Côté style, on retrouve le traitement tout en nuances de bleu caractéristique de Vidu qui, sans être virtuose ou visuellement saisissant, fait très bien passer l’histoire. J’ai été très agréablement surpris par la forme choisie : moi qui m’attendais à un diaporama un peu plan plan dans la lignée des Turbomédias de ces dernières années, j’ai apprécié le choix d’un défilement vertical très bien géré sur qui repose la plupart des effets de rythme. Le jeu sur la superposition des images permet d’avancer rapidement et sans rupture sur les scènes descriptives, tandis que d’autres moments s’attardent sur un bâtiment, un paysage ou un ciel nocturne pour faire « durer » la scène. Quant à l’idée de traiter la parole non avec la bulle mais avec un système de cartouches colorées rappelant l’affichage des SMS sur les smartphones, elle s’avère assez géniale en ce qu’elle permet de continuer à faire parler un personnage même s’il n’est plus visible à l’écran. Sans doute est-ce cela qui m’a plu dans Elya Police Investigation : la somme des petites solutions visuelles imaginées pour rendre la lecture numérique la plus fluide possible. Vidu participe ainsi à l’entreprise patiente de construction d’une « grammaire » de la bande dessinée à l’écran, ici dans sa variante « défilement vertical ». Et si l’histoire commence de façon assez classique, avec des personnages et des scènes un peu stéréotypées typiques d’un récit de genre comme celui-là, la qualité de la mise en forme et l’introduction des rebondissements sont suffisants pour relancer l’intérêt de la lecture. Seul regret : la difficulté à revenir rapidement à une scène antérieure sans avoir à tout rescroller et l’absence de « jauge » de défilement ; mais c’est vraiment un détail.
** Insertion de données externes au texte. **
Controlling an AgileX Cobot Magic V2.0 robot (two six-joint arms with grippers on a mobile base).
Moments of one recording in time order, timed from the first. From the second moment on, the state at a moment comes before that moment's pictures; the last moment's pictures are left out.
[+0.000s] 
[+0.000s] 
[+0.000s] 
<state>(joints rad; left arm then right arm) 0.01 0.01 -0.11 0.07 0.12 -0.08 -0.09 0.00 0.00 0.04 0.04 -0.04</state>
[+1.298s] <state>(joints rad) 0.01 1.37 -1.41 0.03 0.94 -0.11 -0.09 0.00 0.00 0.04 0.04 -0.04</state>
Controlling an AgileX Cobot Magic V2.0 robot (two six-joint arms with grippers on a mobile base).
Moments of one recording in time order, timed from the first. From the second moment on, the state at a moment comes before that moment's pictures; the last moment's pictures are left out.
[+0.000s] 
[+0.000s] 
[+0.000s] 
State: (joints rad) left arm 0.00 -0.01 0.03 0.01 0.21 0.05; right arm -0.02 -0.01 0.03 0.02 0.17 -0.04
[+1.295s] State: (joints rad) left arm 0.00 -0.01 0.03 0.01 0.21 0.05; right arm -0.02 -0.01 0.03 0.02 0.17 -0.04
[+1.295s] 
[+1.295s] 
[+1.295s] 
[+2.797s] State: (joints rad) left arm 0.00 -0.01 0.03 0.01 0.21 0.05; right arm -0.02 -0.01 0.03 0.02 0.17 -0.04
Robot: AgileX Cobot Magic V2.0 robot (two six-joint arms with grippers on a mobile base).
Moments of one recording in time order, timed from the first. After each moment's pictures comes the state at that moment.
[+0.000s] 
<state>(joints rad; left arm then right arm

Avec tout ça je ne vous ai pas encore parlé de la principale caractéristique de l’oeuvre : l’interactivité participative. Car dès le départ, le projet de Vidu était de proposer une bande dessinée participative. Participative dans son budget, puisque le financement s’est fait, à hauteur de 4000 euros, via une campagne Ulule ; l’auteur lui-même a un compte Tipeee pour des versements réguliers. Une fois encore, nous avons là un projet qui interroge la façon de financer des bandes dessinées numériques de façon durable, par une stratégie d’auto-édition en contact direct avec le lectorat. Mais Elya… est surtout participative dans l’histoire elle-même, puisque la diffusion sur Facebook permet aux lecteurs de voter, chaque semaine, pour intervenir dans les choix de scénario : quel personnage l’héroïne va-t-elle arrêter ? Va-t-elle choisir de fuir ou de rester face au danger ? Plus encore, les lecteurs peuvent laisser des commentaires plus précis, et, à la fin du deuxième épisode, c’est une lectrice qui a proposé le contenu d’un message laissé par Elya. Ce choix du feuilleton participatif est plutôt nouveau dans la bande dessinée numérique (il y a eu quelques exemples dans les années 1990, mais rien depuis) ; et je dois dire que pour l’instant, à l’échelle des deux épisodes diffusées depuis la mi-mai, il aide à renforcer le suspens et n’est pas réduit à un simple « gadget ». Il n’est pas pour moi le principal intérêt de l’histoire (qui doit rester une « bonne histoire » avant d’être un jeu avec le public) mais contribue à faire d’Elya Police Investigation une bonne « expérience » de lecture, que je suis ravi de suivre en direct.